In this competing narrative, the US has been a relative outperformer in economic growth terms: first, it could enact fiscal stimulus relatively quickly and didn’t face the same institutional barriers to the enactment of such stimulus as the EU; second, it got its COVID vaccination program underway relatively quickly and the roll-out of the vaccine proceeded relatively smoothly unlike the missteps that have wracked the roll-out in the EU. 

However, that relative economic outperformance has had consequences that in time might weigh on the US dollar. It has placed the US economy squarely as the engine of global economic growth but the consequence has been a growing US trade deficit – which again the textbooks would say that, other things equal, should result in a depreciating exchange rate. Further, the EU after the early missteps appears to have got its COVID vaccination program in some form of order presaging better conditions for internally generated growth in the EU. Hence the tendency for a better performed euro through April.

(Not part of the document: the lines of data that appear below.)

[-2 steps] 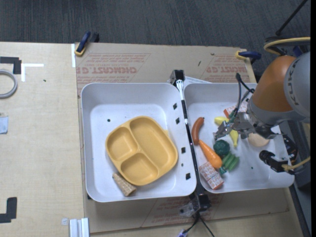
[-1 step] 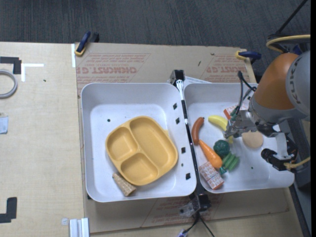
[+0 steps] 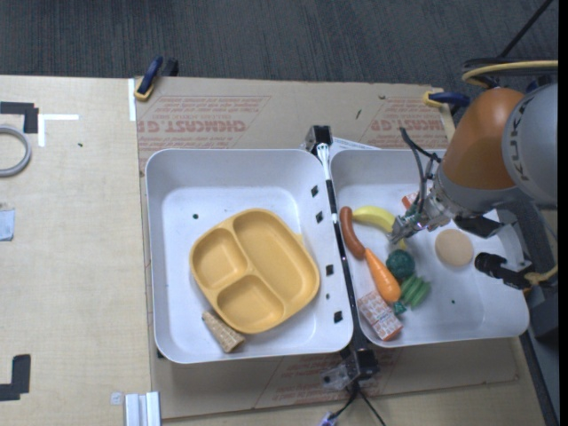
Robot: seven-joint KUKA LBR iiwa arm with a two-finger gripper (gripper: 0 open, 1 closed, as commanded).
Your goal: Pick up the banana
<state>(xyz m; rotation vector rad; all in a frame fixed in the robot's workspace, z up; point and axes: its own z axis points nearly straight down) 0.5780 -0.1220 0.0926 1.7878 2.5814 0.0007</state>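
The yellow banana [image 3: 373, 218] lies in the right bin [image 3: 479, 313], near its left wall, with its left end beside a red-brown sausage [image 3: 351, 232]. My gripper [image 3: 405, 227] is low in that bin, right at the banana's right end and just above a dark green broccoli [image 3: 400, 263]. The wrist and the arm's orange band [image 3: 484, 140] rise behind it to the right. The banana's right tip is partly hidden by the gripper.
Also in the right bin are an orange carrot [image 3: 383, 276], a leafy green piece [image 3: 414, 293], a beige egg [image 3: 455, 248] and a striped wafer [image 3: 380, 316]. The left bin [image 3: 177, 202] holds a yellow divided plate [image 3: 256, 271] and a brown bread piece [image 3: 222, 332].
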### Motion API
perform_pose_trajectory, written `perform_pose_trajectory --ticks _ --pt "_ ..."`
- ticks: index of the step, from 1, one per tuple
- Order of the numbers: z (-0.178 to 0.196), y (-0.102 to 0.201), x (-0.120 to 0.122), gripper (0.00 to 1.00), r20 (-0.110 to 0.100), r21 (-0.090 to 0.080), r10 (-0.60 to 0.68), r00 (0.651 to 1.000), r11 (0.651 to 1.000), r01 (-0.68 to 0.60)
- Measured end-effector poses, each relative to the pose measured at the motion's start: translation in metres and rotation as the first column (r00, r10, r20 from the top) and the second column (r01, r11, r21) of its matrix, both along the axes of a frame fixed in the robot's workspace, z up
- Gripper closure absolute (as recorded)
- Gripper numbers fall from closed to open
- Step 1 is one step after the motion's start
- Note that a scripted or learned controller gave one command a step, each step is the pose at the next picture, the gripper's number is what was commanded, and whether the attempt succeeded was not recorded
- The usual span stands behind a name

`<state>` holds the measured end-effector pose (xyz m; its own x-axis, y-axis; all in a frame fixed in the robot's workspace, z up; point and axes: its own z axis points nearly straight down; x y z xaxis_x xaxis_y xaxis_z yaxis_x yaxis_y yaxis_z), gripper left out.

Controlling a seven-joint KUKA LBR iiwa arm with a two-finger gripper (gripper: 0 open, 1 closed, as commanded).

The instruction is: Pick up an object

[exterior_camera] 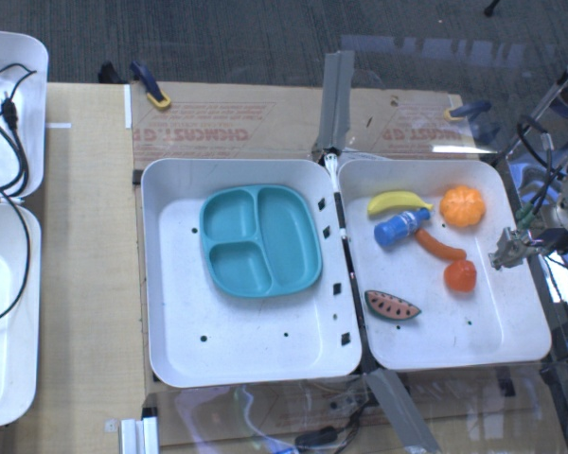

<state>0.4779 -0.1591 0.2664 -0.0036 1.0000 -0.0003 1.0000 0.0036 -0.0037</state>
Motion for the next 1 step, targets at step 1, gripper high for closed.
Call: perform_pose_trajectory --ticks 1 --pt "0.0054 -0.0399 0.0001 1.00 0.002 -0.001 -0.005 1.000 1.000 0.005"
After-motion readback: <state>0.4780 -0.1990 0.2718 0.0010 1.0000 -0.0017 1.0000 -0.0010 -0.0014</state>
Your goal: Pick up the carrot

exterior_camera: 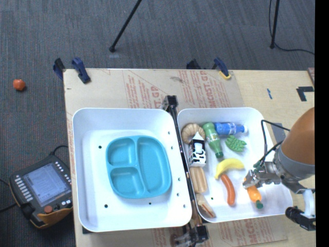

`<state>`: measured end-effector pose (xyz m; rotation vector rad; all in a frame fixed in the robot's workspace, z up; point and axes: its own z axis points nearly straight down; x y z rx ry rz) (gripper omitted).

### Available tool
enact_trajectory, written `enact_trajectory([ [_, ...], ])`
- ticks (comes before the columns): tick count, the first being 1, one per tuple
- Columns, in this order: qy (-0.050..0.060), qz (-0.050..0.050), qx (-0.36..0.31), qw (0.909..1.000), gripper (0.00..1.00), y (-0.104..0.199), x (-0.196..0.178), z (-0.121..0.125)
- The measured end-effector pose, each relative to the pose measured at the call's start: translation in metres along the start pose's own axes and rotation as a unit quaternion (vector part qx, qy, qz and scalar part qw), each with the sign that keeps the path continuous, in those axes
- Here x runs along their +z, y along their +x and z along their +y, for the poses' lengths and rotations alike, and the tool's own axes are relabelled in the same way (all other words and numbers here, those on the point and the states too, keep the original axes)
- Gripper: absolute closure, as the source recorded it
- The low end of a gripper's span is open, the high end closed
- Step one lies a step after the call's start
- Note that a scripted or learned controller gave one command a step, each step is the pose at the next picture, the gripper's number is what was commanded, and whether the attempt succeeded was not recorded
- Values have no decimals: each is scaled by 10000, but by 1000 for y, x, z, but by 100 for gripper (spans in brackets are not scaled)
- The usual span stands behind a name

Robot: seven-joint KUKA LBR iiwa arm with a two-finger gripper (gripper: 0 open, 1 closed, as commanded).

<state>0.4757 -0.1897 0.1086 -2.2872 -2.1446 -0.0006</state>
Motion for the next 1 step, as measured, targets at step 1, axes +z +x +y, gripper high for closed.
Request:
enact_trajectory([
  [1, -17, -11, 545, 9985, 100, 74, -102, -4],
])
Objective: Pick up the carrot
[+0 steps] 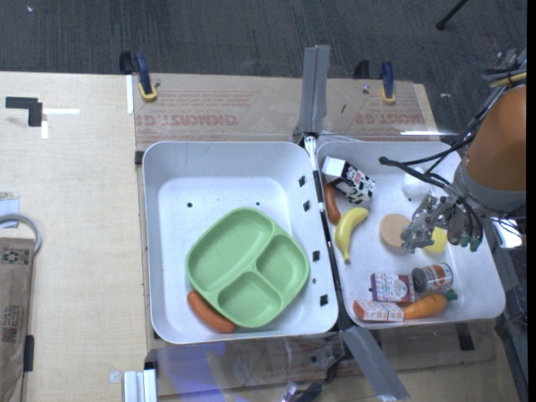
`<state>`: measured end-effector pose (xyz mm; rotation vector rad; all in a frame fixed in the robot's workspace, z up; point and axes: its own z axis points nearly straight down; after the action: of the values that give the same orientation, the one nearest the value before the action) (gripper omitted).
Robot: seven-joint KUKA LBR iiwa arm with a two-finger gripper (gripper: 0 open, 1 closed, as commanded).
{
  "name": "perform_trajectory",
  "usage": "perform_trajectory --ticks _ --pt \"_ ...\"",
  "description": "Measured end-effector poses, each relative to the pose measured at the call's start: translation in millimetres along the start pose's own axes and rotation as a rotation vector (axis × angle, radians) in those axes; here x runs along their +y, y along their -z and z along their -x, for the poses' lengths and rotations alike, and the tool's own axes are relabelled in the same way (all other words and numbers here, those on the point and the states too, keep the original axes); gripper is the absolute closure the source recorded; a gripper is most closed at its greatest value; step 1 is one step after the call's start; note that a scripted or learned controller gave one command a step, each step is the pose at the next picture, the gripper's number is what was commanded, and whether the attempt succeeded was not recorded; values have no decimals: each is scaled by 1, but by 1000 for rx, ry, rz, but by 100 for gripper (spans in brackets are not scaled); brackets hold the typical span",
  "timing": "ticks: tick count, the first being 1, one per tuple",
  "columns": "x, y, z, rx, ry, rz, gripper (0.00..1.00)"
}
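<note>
Camera view: arm reaches in from right, orange band above wrist. Gripper low over right bin, beside tan round disc and a yellow item; whether it grips anything, cannot tell from here. Carrot lies at right bin's near edge, just below small can, next to red-white carton. Banana further left, well apart from carrot. Left bin holds green divided plate, orange sausage-like piece against its near rim.
</note>
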<state>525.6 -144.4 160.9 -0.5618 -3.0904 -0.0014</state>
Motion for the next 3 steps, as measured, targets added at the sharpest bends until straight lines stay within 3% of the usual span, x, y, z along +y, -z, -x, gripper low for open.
perform_trajectory --ticks 1,2,3 --pt "0 9 1 -3 -3 2 100" --pt "47 119 67 -4 60 0 100" --pt "-14 -49 120 -3 35 0 100"
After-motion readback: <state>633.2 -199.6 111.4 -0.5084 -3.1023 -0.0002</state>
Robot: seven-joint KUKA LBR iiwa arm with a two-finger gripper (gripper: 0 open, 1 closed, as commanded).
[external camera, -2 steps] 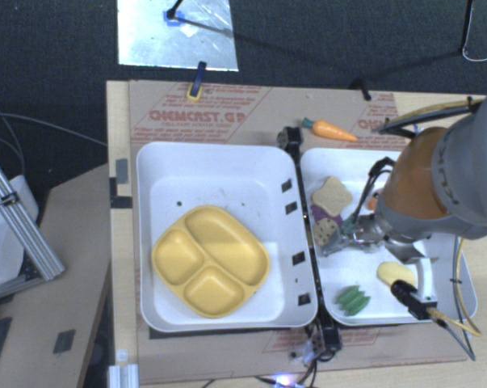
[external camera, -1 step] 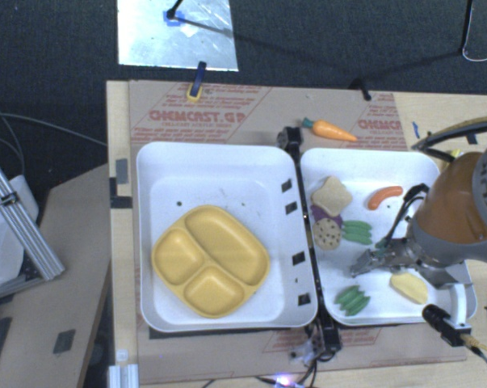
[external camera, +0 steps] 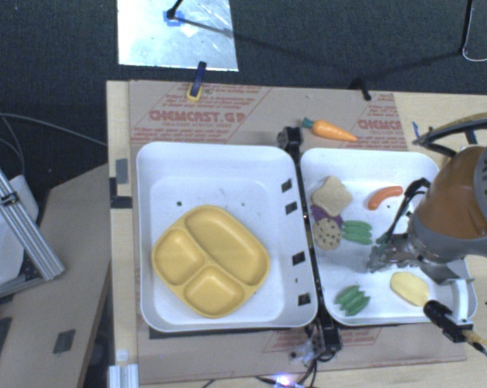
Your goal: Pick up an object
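Because the right bin (external camera: 371,162) is crowded, your main risk is a miss or a double catch: several small items sit close together, and a descent slightly off target could nudge one aside or trap two at once. The gripper (external camera: 383,255) hangs low over the middle of that bin, and you cannot tell from this slanted view how its jaws stand, so treat nothing as held. No item shows between them. The nearest candidates ring it: the pale yellow piece (external camera: 409,288) at about 4 o'clock, just beside; the green pea pods (external camera: 352,299) at 7 o'clock, near; the green beans (external camera: 357,232) at 10 o'clock, close by; the cookie (external camera: 327,233) farther out toward 9. The bread slice (external camera: 331,195) and the orange sausage (external camera: 384,196) lie toward 11 and 12. The yellow divided tray (external camera: 211,259) sits well apart in the left bin (external camera: 219,162).
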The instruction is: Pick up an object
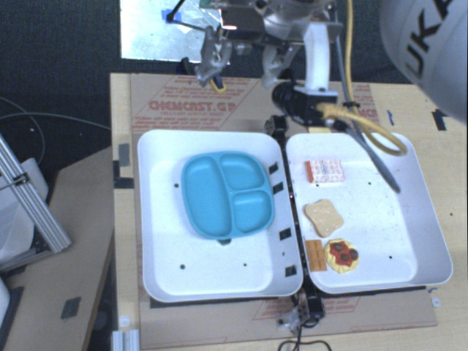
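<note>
Hovering at frame top, gripper [241, 61] jaws spread, empty — well above the right bin [417, 218]. Risk: toast [323, 216], pizza [342, 255], cracker [315, 254] lie flat, bunched — jaws may skid off.

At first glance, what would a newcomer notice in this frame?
The blue tray with three compartments stands out, lying in the left bin. The right bin holds small items: a red-and-white packet, a toast slice, a cracker and a small pizza. The gripper hangs high above the far edge of the bins, over the cardboard.
</note>
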`<state>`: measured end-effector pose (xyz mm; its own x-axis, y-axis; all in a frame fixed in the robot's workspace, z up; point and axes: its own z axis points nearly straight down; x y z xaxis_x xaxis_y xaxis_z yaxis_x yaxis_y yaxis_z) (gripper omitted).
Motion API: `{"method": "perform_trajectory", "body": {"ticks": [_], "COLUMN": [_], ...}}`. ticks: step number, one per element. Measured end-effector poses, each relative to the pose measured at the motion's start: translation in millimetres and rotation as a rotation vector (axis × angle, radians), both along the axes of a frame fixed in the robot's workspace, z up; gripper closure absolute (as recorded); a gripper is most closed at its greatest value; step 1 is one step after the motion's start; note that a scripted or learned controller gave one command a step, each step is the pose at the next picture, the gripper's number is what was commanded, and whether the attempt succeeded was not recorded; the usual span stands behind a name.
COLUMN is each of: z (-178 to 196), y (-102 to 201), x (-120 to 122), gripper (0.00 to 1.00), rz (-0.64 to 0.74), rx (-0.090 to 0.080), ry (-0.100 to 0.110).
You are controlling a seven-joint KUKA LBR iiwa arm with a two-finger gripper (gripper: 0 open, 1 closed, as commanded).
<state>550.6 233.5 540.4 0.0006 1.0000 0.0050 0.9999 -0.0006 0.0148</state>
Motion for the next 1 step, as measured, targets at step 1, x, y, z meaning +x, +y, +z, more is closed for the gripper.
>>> {"method": "perform_trajectory", "body": {"ticks": [1], "z": [6.4], "y": [1.1], "x": [-2.2], "gripper": [1.00], "rz": [0.008], "rx": [-0.002], "ry": [0.008]}}
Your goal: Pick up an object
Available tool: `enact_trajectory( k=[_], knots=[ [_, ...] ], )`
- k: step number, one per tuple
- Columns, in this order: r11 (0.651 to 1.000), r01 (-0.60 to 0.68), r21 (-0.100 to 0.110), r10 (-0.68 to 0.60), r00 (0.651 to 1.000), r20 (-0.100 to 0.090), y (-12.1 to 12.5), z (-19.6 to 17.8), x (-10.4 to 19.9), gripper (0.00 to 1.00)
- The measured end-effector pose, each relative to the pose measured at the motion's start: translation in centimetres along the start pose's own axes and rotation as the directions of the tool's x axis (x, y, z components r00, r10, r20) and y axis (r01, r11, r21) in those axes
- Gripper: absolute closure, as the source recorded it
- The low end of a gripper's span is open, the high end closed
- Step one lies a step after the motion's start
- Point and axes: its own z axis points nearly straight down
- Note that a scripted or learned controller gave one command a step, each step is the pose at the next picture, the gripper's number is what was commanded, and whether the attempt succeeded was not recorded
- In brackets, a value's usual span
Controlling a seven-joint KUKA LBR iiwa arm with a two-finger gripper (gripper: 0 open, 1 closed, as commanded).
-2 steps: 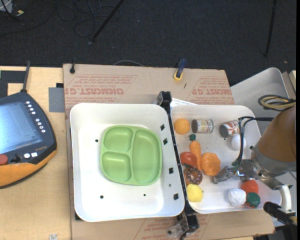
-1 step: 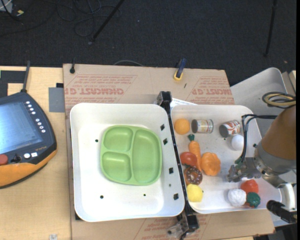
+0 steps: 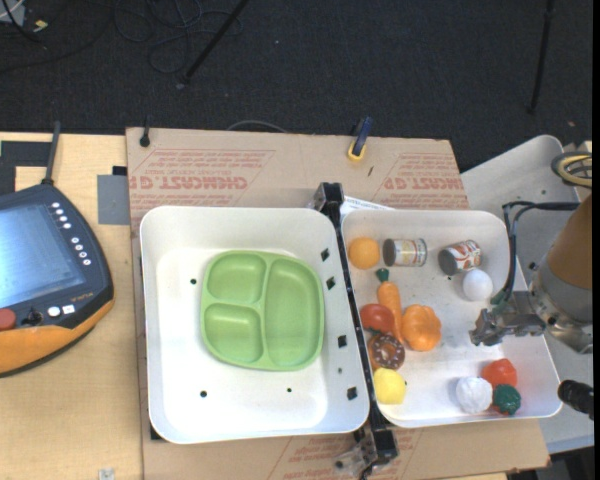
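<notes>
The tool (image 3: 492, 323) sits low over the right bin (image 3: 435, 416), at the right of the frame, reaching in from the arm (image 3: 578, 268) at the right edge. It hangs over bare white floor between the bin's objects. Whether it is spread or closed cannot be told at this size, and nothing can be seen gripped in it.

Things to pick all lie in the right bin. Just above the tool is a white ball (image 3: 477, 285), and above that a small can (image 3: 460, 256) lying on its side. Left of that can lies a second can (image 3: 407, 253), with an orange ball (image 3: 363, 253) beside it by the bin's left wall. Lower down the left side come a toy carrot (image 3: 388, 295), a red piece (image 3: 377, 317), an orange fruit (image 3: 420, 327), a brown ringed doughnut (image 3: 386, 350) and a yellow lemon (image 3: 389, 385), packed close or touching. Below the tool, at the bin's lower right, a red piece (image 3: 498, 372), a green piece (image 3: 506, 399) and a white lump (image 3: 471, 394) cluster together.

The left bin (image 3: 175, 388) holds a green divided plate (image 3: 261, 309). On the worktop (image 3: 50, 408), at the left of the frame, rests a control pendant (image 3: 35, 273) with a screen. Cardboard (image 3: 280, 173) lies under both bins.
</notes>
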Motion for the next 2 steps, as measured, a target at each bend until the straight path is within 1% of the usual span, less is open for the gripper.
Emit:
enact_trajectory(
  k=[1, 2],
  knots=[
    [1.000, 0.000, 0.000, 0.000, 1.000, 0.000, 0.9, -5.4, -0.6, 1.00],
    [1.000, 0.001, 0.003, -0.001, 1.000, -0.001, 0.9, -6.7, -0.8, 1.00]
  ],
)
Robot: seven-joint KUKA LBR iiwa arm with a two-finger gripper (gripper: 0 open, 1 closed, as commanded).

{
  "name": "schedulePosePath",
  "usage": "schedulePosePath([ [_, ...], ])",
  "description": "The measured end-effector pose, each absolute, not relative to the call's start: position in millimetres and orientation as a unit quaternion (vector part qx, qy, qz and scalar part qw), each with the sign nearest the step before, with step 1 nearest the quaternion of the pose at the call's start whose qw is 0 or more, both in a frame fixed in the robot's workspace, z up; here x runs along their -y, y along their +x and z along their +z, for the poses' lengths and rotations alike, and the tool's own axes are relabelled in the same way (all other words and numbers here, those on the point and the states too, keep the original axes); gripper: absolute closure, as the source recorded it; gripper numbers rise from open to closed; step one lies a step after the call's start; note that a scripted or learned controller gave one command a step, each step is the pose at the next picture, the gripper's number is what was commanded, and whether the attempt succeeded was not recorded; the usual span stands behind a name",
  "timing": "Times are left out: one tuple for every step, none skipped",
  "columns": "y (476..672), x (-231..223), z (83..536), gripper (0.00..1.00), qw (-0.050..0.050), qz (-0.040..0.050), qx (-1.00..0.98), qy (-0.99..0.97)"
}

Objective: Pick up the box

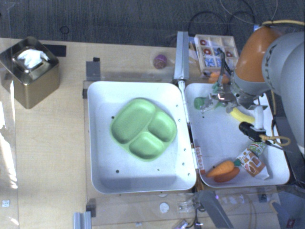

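The small brown-and-white cardboard box (pixel 251 162) lies in the near right corner of the right white bin (pixel 219 137), nearer and more to the right than the gripper (pixel 215 98), and I cannot tell whether that is open or closed.

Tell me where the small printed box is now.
In the camera view, the box lies in the front right corner of the right bin, just right of the orange carrot.

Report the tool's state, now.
Tool: cannot be told whether open or closed. It is over the far end of the right bin; the box lies apart from it at the near corner.
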State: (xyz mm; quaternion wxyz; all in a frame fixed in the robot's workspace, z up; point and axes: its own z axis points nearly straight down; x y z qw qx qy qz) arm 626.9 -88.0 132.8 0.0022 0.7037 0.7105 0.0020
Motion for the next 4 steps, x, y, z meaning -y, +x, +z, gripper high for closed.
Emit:
schedulePosePath([
  [602.7, 95, 89, 0.0, 0.004, 0.0049, -0.642, 0.767],
  [518.8, 82, 123, 0.0, 0.001, 0.0021, -0.611, 0.791],
  [565.6, 104, 169, 0.0, 0.002, 0.0023, -0.591, 0.806],
  [589.9, 98, 89, 0.0, 0.004, 0.0046, -0.637, 0.771],
])
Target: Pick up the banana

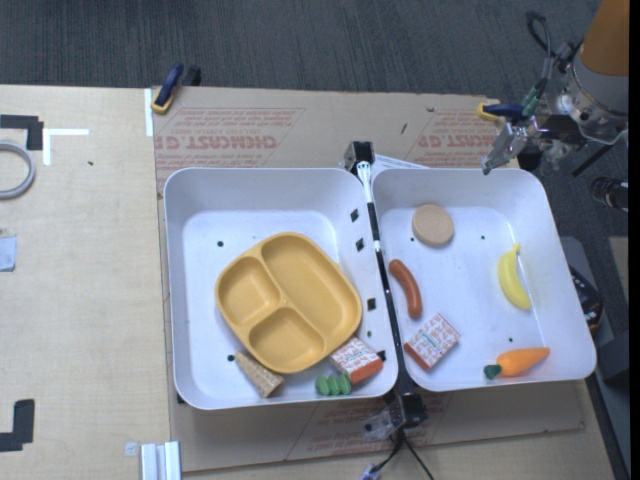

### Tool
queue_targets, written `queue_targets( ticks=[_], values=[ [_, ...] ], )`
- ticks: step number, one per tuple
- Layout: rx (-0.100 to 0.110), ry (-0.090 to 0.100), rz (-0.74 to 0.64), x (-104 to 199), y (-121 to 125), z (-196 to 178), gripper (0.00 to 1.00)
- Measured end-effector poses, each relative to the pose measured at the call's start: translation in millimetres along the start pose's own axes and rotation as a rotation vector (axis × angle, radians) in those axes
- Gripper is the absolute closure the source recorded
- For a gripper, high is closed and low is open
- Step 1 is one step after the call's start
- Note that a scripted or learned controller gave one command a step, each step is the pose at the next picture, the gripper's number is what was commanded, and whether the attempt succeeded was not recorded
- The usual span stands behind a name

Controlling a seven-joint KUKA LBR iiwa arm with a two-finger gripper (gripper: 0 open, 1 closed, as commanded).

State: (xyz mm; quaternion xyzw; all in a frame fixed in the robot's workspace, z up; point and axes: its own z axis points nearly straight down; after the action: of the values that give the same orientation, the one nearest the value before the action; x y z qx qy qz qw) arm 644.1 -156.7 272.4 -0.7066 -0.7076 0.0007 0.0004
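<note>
The yellow banana (514, 279) lies along the right wall of the right bin (470, 193), with its length running toward and away from the camera. My gripper (506, 146) hangs above the bin's far right corner, outside the rim, well behind the banana and apart from it. Nothing shows in the gripper.
The right bin also holds a round tan cookie (433, 225), a sausage (405, 288), a small carton (432, 341) and a carrot (520, 361). The left bin (190, 268) holds a yellow divided plate (288, 301), a cracker (258, 373), a small box (357, 360) and a green item (333, 384).
</note>
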Motion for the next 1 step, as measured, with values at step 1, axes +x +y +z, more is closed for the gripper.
queue_targets(
  ticks=[1],
  values=[
    [-0.001, 0.0, -0.085, -42.2, -53.7, 99.3, 0.0]
  ],
)
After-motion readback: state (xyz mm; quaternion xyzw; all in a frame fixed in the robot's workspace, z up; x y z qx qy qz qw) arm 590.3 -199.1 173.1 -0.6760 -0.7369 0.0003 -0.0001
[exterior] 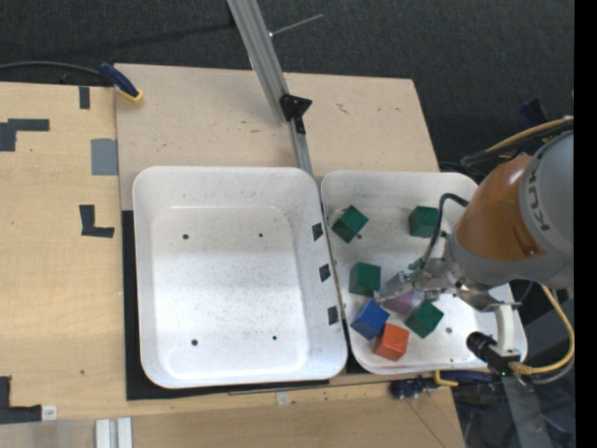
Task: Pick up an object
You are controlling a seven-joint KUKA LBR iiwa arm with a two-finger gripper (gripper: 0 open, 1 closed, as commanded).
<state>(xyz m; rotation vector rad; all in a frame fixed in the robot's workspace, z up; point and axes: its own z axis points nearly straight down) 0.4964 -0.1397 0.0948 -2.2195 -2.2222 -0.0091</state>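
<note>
You had even, soft overhead light, faint shadows under the small coloured blocks [365,277], and slightly soft focus overall.

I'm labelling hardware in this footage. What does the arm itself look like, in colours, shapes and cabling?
The arm is a thick, rounded body, grey with a broad orange band above the wrist. A thin black cable loops off it near the band, and yellow cables run beside it at top and bottom right. The gripper is small, grey and metallic, over the right bin; its details are too small to tell.

Grey arm [550,203] w/ orange band, black cable, maybe metallic tool [415,283]
</note>
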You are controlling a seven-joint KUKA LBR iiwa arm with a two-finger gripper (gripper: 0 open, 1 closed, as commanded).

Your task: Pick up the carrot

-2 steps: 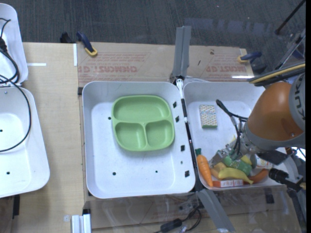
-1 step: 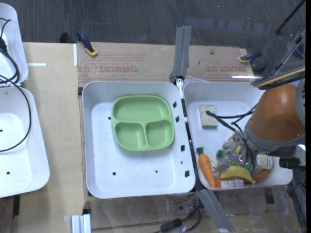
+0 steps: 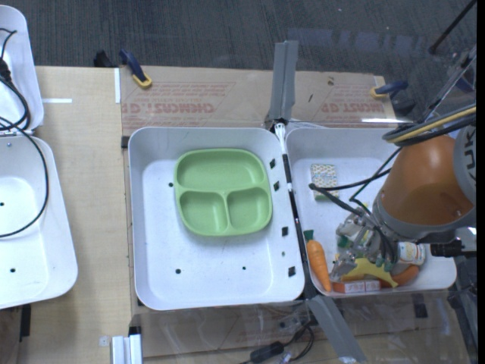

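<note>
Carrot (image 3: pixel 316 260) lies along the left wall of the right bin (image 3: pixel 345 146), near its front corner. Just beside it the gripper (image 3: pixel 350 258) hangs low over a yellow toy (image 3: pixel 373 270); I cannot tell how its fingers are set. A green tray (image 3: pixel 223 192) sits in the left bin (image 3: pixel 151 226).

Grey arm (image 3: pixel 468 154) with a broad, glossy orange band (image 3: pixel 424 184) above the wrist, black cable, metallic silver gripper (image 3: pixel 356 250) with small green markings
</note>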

Of course, in the real world, other things are rarely equal. What happens to the US dollar will reflect the interplay and relative influence of the allure of higher bond yields versus the consequence of a large and growing trade deficit.

My own view tends to favour the former narrative. I think US bond yields go higher from here – that the current pause in yields is just that: a pause – and second, the EU governance frameworks to me show a tendency to result in “the snatching of defeat from the jaws of victory”. I am thinking particularly here of the convoluted pathway to the enactment of any meaningful EU-wide fiscal stimulus. That pathway remains complicated at best.

What of the Australian dollar?

Here there are further complications. Australia has had a governance framework that has allowed relatively quick fiscal and monetary stimulus to be applied. However, the fiscal stimulus is not of the same order of magnitude as applied in the US. Australia also looks to be contemplating budget repair at a much earlier stage than the US and the RBA has issued “guidance” that it does not expect to raise the policy rate until 2024. That may temper any tendency for the Australian dollar to rise. 

On the other hand, the unprecedented global monetary and fiscal measures applied in the wake of the pandemic has many in financial markets on alert for higher global inflation, including commodity inflation, which would enhance Australia’s already healthy trade position. That might prove a strong tailwind for further Australian dollar appreciation against both currencies regardless of the way in which the US dollar versus euro dynamic plays out. 

So, while currency forecasters do their best, in digesting their prognostications it pays to keep in mind that currency forecasting is among the most dismal elements of the “dismal science”.